§ What is needed
Print every entry, word for word, and skip the images.

Start of Block

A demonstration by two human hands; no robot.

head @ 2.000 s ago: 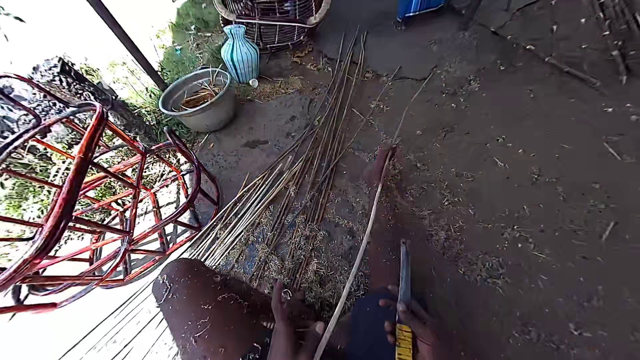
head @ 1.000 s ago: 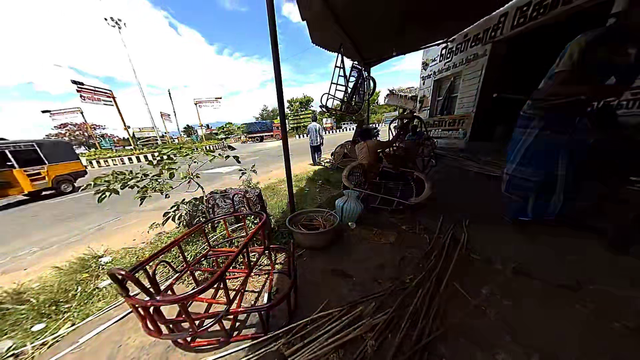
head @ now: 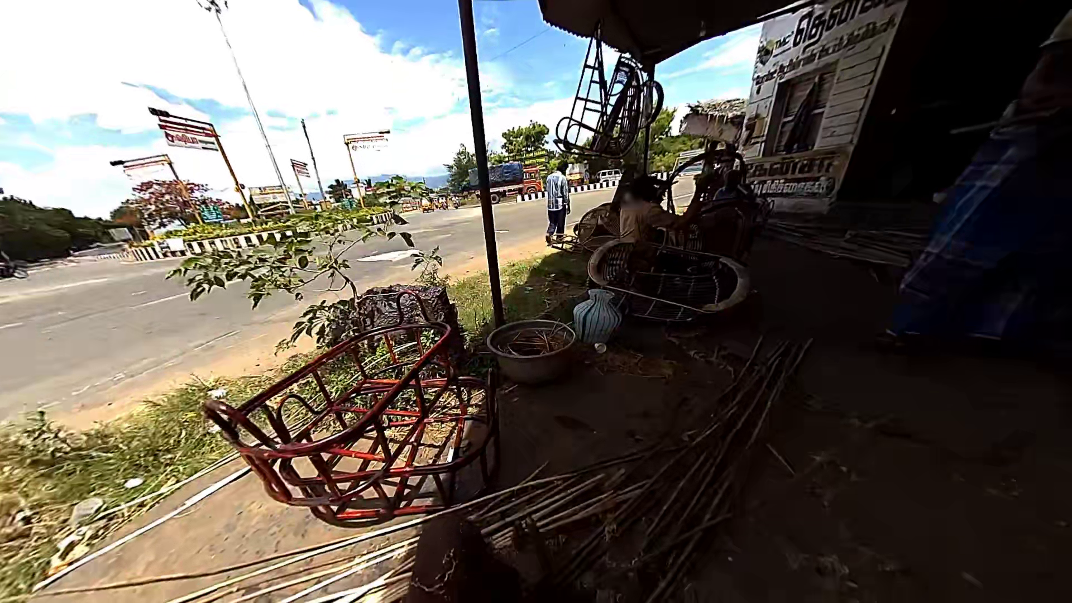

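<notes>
At the bottom edge is my bent knee [head: 461, 563], in deep shade. Just right of it a dark shape looks like part of my left hand [head: 529, 546]; what it holds cannot be made out. My right hand is out of view. A bundle of long thin canes [head: 670, 477] lies on the ground beyond the knee, fanning toward the lower left. Left of the canes stands a red-brown cane frame [head: 368, 444], curved and open-barred.
A grey basin [head: 532, 356] with cane strips stands by a metal post [head: 481, 167], beside a striped pot-shaped container [head: 597, 316]. Behind are a round woven cane piece [head: 670, 285] and a seated person. Another person in blue cloth [head: 980, 234] is at right; a road [head: 109, 335] runs left.
The view has swung up from the ground to the road. Two seconds ago both hands were visible, the left at a long cane and the right on a yellow-handled tool; the right has left view.
</notes>
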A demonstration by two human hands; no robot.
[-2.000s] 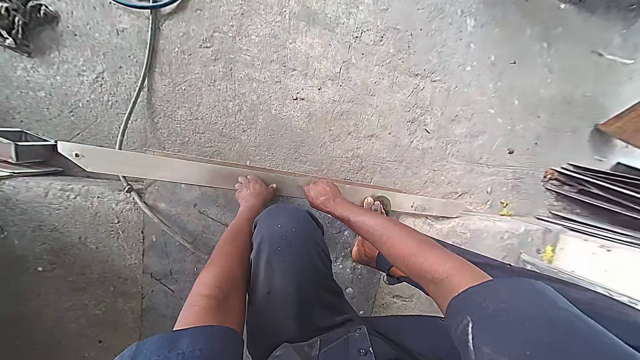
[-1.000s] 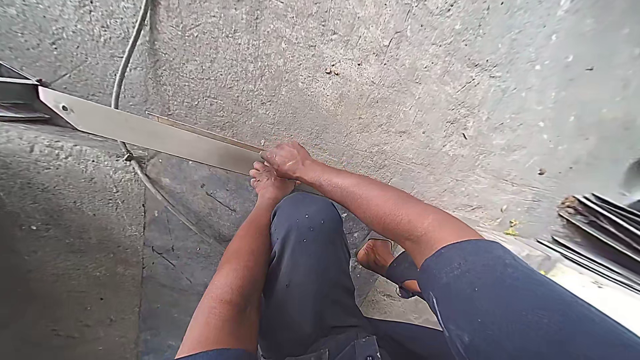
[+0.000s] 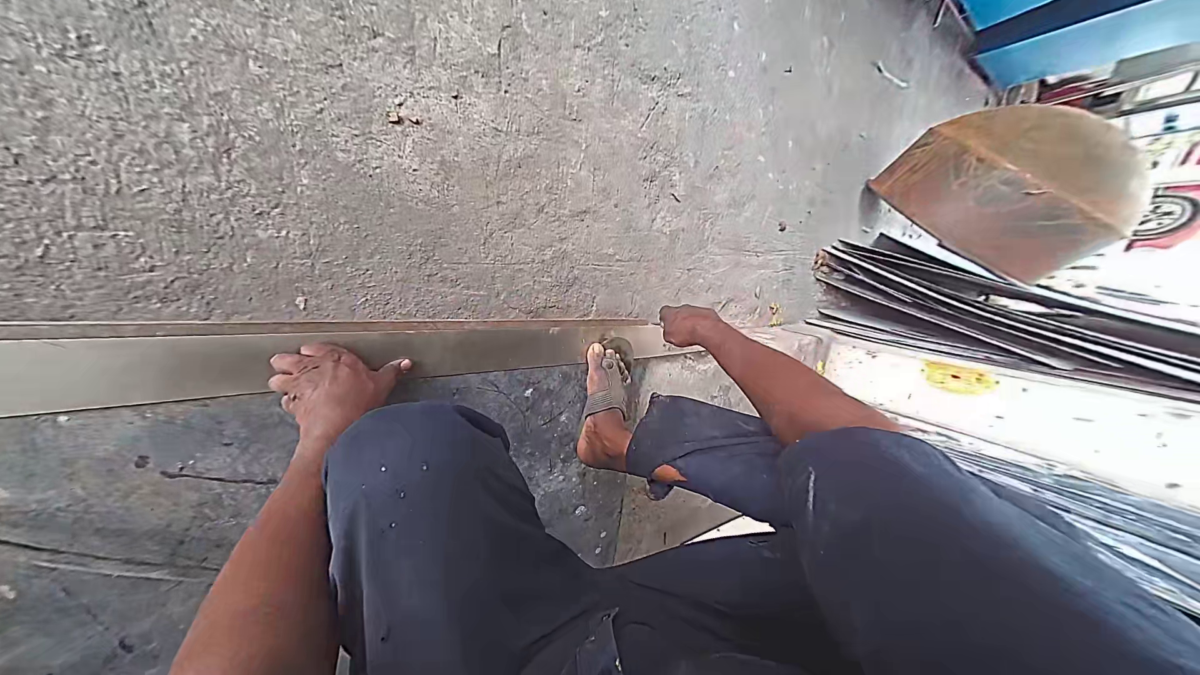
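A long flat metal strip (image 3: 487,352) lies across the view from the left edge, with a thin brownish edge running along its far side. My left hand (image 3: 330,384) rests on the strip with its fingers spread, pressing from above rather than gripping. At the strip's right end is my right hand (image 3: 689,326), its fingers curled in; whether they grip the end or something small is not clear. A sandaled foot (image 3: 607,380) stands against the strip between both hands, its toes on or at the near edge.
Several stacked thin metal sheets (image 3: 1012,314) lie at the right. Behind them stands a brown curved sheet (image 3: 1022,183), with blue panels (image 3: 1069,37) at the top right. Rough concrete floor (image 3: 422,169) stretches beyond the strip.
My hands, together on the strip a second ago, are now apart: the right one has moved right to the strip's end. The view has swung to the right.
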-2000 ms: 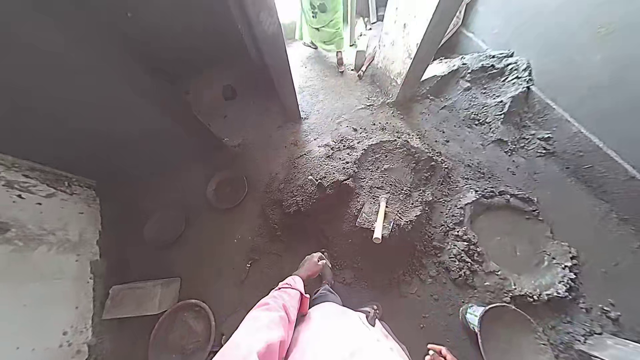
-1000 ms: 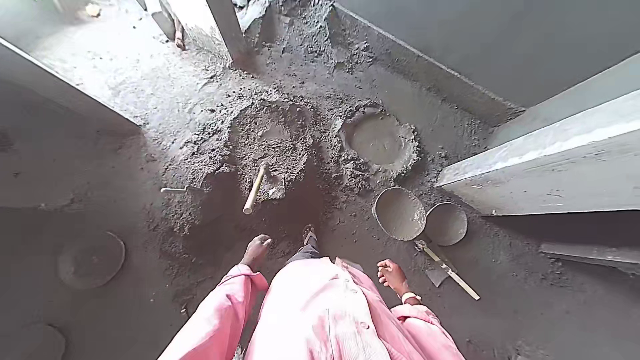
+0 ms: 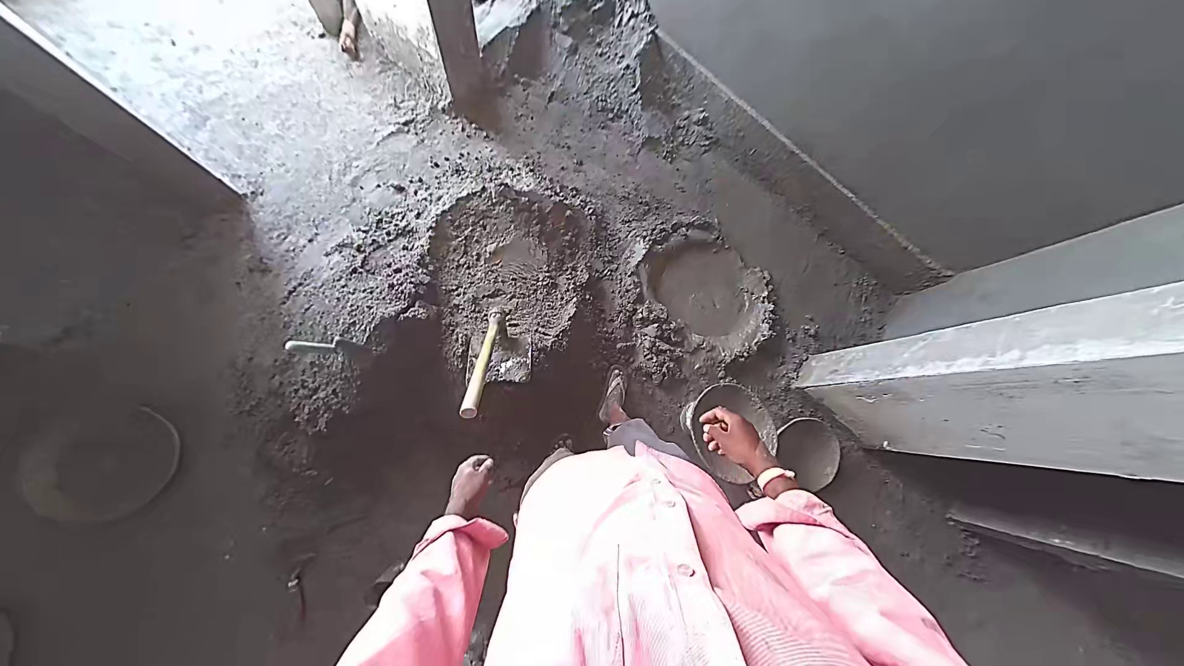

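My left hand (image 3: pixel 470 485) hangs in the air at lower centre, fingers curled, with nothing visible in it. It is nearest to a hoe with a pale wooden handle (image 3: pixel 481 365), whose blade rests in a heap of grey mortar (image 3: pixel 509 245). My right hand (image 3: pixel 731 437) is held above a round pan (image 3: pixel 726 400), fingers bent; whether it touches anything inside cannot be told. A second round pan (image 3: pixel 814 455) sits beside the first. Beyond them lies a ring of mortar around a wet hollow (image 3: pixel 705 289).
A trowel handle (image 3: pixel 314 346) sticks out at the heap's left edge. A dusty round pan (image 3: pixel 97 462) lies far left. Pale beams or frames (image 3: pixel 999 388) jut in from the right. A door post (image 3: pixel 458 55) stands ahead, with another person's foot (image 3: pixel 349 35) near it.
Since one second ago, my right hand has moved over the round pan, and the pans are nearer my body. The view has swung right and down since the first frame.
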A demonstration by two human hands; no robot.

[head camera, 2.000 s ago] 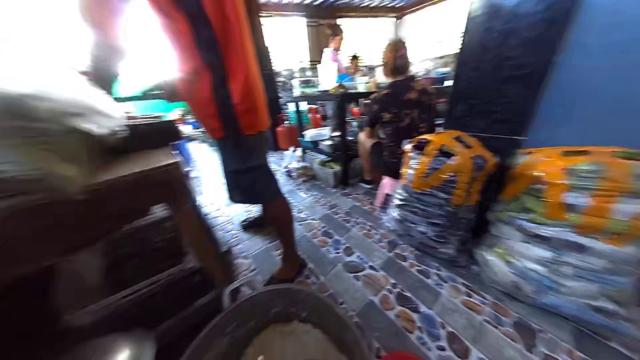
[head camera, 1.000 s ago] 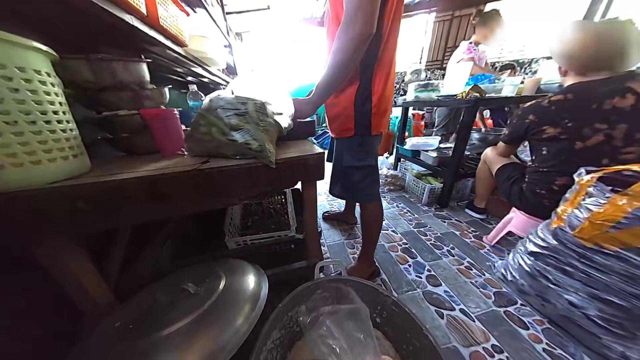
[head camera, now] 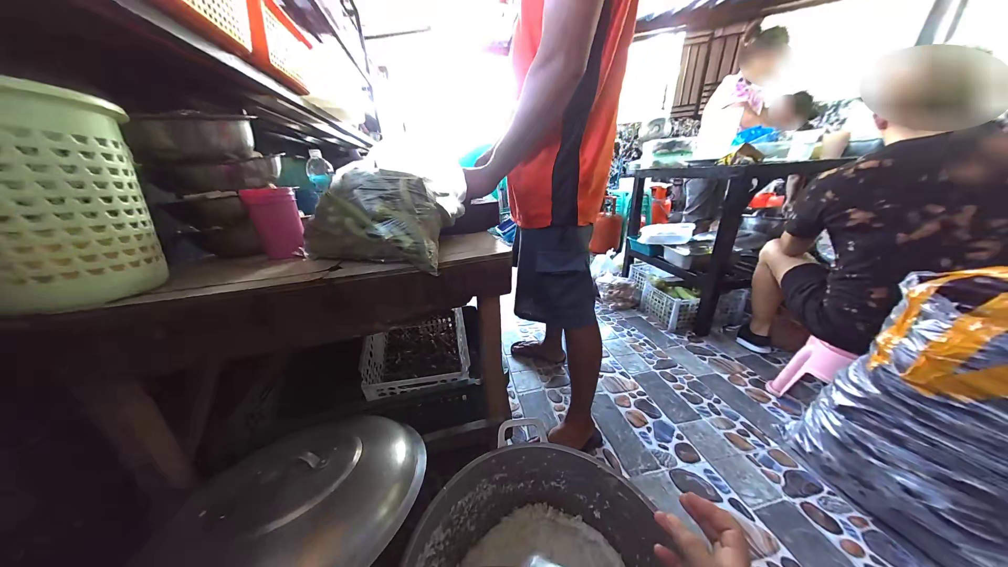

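Observation:
A large metal pot [head camera: 449, 504] with a white handle stands at the bottom centre, and white rice [head camera: 539, 535] lies inside it. At the pot's right rim is my right hand [head camera: 705, 535], its fingers spread and nothing visible between them. A small piece of clear, shiny material [head camera: 539, 561] shows over the rice at the frame's lower edge; what holds it is hidden. My left hand is out of view. To the pot's left leans a round metal lid [head camera: 315, 488] with a small handle on top.
A wooden table [head camera: 370, 291] holds a green perforated basket [head camera: 71, 197], a pink cup [head camera: 272, 222] and a filled plastic bag [head camera: 378, 213]. A standing person [head camera: 567, 157] is beyond the pot. At right are a seated person [head camera: 890, 220] and a taped, wrapped bundle [head camera: 913, 417].
The clear plastic bag seen over the pot a second ago has moved down, mostly out of view, baring the rice. My right hand has come into fuller view at the rim.

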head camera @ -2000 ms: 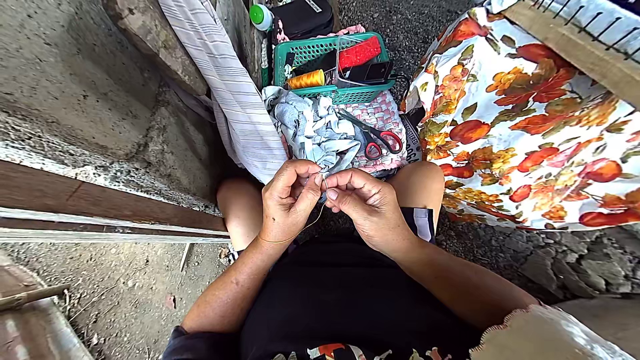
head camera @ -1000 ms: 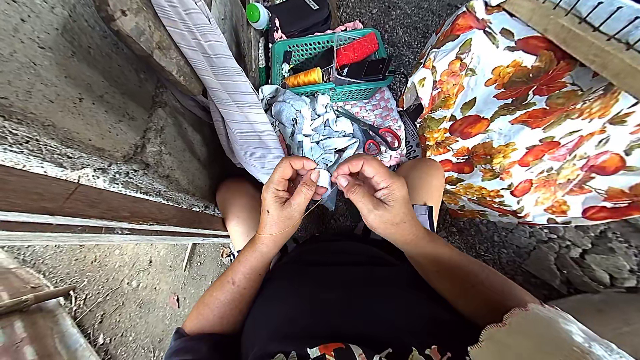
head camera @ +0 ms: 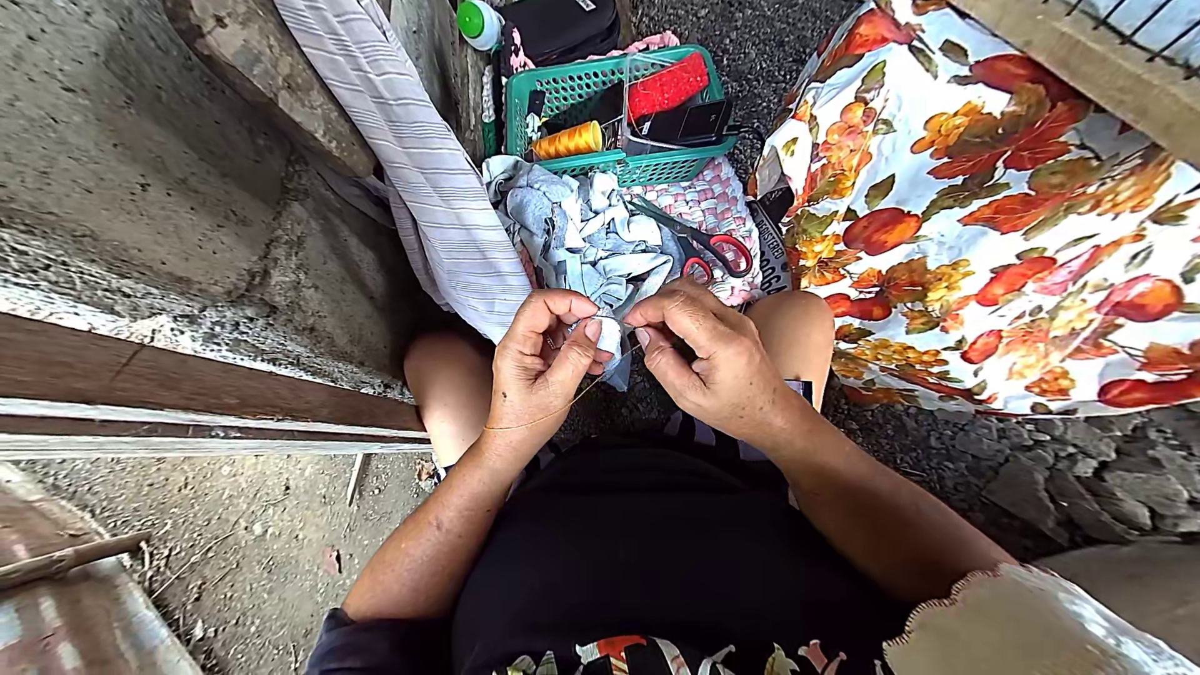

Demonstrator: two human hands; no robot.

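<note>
A small piece of pale cloth [head camera: 607,336] is pinched between the thumb and fingers of my left hand [head camera: 548,361]. Close on its right, the thumb and index finger of my right hand [head camera: 698,352] are pressed together at a thin yellowish thread [head camera: 572,405], which curves down across my left wrist. Whether a needle is between those fingertips cannot be told. Beyond my hands lies a heap of grey-white fabric strips [head camera: 586,225], with red-and-black-handled scissors [head camera: 698,239] at its right. A spool of yellow-orange thread [head camera: 568,141] rests in a green plastic basket [head camera: 619,171].
The basket stands on a pink-and-white woven mat [head camera: 727,202] and also holds a red item [head camera: 667,86]. Striped cloth [head camera: 422,159] hangs by the concrete wall [head camera: 122,159] at left. Floral cloth [head camera: 1031,244] hangs at right, below a wooden board [head camera: 1078,70].
Two seconds ago my fingertips were together; now they are slightly apart, with the pale cloth showing between them. The thread now lies over my left wrist.
</note>
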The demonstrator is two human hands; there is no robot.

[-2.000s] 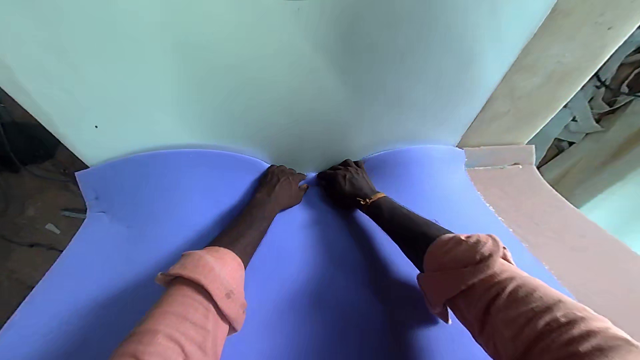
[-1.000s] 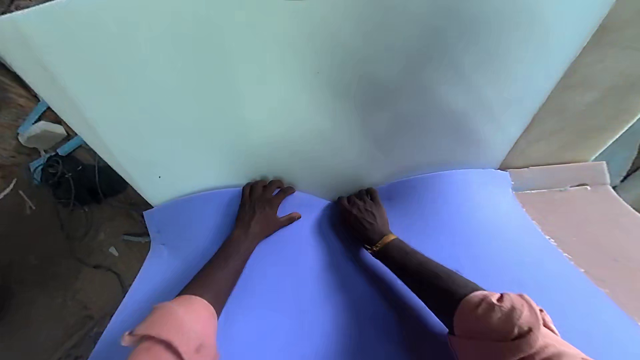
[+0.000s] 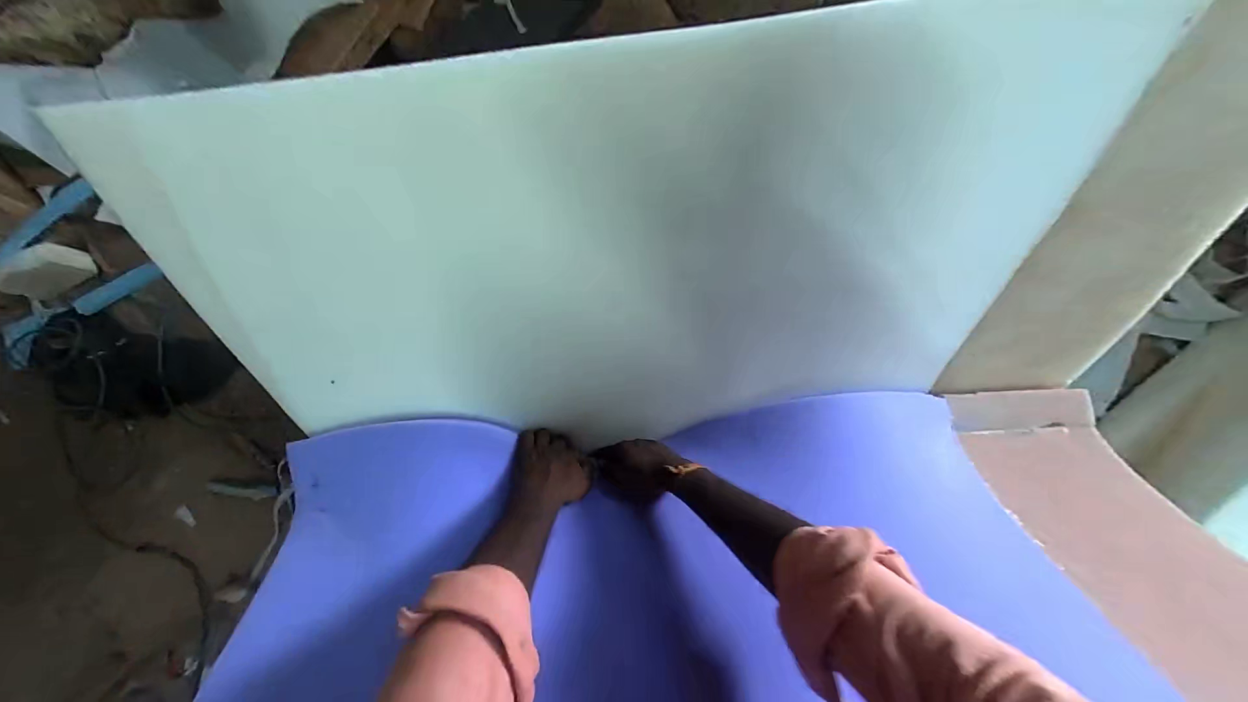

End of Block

§ Solution
A demonstration by two human hands; no robot.

head @ 2.000 s ago: 
head @ 1.000 s ago: 
head @ now: 

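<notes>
At the bottom edge is my bent knee [head: 461, 563], in deep shade. Just right of it a dark shape looks like part of my left hand [head: 529, 546]; what it holds cannot be made out. My right hand is out of view. A bundle of long thin canes [head: 670, 477] lies on the ground beyond the knee, fanning toward the lower left. Left of the canes stands a red-brown cane frame [head: 368, 444], curved and open-barred.
A grey basin [head: 532, 356] with cane strips stands by a metal post [head: 481, 167], beside a striped pot-shaped container [head: 597, 316]. Behind are a round woven cane piece [head: 670, 285] and a seated person. Another person in blue cloth [head: 980, 234] is at right; a road [head: 109, 335] runs left.
The view has swung up from the ground to the road. Two seconds ago both hands were visible, the left at a long cane and the right on a yellow-handled tool; the right has left view.
</notes>
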A demonstration by two human hands; no robot.
[-2.000s] 
[-1.000s] 
[+0.000s] 
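A long flat metal strip (image 3: 487,352) lies across the view from the left edge, with a thin brownish edge running along its far side. My left hand (image 3: 330,384) rests on the strip with its fingers spread, pressing from above rather than gripping. At the strip's right end is my right hand (image 3: 689,326), its fingers curled in; whether they grip the end or something small is not clear. A sandaled foot (image 3: 607,380) stands against the strip between both hands, its toes on or at the near edge.
Several stacked thin metal sheets (image 3: 1012,314) lie at the right. Behind them stands a brown curved sheet (image 3: 1022,183), with blue panels (image 3: 1069,37) at the top right. Rough concrete floor (image 3: 422,169) stretches beyond the strip.
My hands, together on the strip a second ago, are now apart: the right one has moved right to the strip's end. The view has swung to the right.
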-2000 ms: 
-1000 ms: 
+0 ms: 

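My left hand (image 3: pixel 470 485) hangs in the air at lower centre, fingers curled, with nothing visible in it. It is nearest to a hoe with a pale wooden handle (image 3: pixel 481 365), whose blade rests in a heap of grey mortar (image 3: pixel 509 245). My right hand (image 3: pixel 731 437) is held above a round pan (image 3: pixel 726 400), fingers bent; whether it touches anything inside cannot be told. A second round pan (image 3: pixel 814 455) sits beside the first. Beyond them lies a ring of mortar around a wet hollow (image 3: pixel 705 289).
A trowel handle (image 3: pixel 314 346) sticks out at the heap's left edge. A dusty round pan (image 3: pixel 97 462) lies far left. Pale beams or frames (image 3: pixel 999 388) jut in from the right. A door post (image 3: pixel 458 55) stands ahead, with another person's foot (image 3: pixel 349 35) near it.
Since one second ago, my right hand has moved over the round pan, and the pans are nearer my body. The view has swung right and down since the first frame.
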A demonstration by two human hands; no robot.

[head camera, 2.000 s ago] 
[head camera, 1.000 s ago] 
[head camera, now] 

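Observation:
A large metal pot [head camera: 449, 504] with a white handle stands at the bottom centre, and white rice [head camera: 539, 535] lies inside it. At the pot's right rim is my right hand [head camera: 705, 535], its fingers spread and nothing visible between them. A small piece of clear, shiny material [head camera: 539, 561] shows over the rice at the frame's lower edge; what holds it is hidden. My left hand is out of view. To the pot's left leans a round metal lid [head camera: 315, 488] with a small handle on top.
A wooden table [head camera: 370, 291] holds a green perforated basket [head camera: 71, 197], a pink cup [head camera: 272, 222] and a filled plastic bag [head camera: 378, 213]. A standing person [head camera: 567, 157] is beyond the pot. At right are a seated person [head camera: 890, 220] and a taped, wrapped bundle [head camera: 913, 417].
The clear plastic bag seen over the pot a second ago has moved down, mostly out of view, baring the rice. My right hand has come into fuller view at the rim.
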
head camera @ -2000 ms: 
head camera @ -1000 ms: 
head camera @ +0 ms: 

Demonstrator: two human hands; no robot.

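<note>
A small piece of pale cloth [head camera: 607,336] is pinched between the thumb and fingers of my left hand [head camera: 548,361]. Close on its right, the thumb and index finger of my right hand [head camera: 698,352] are pressed together at a thin yellowish thread [head camera: 572,405], which curves down across my left wrist. Whether a needle is between those fingertips cannot be told. Beyond my hands lies a heap of grey-white fabric strips [head camera: 586,225], with red-and-black-handled scissors [head camera: 698,239] at its right. A spool of yellow-orange thread [head camera: 568,141] rests in a green plastic basket [head camera: 619,171].
The basket stands on a pink-and-white woven mat [head camera: 727,202] and also holds a red item [head camera: 667,86]. Striped cloth [head camera: 422,159] hangs by the concrete wall [head camera: 122,159] at left. Floral cloth [head camera: 1031,244] hangs at right, below a wooden board [head camera: 1078,70].
Two seconds ago my fingertips were together; now they are slightly apart, with the pale cloth showing between them. The thread now lies over my left wrist.
</note>
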The demonstrator is two human hands; there is no robot.

[-2.000s] 
[-1.000s] 
[+0.000s] 

Output is finished, and nothing else is required.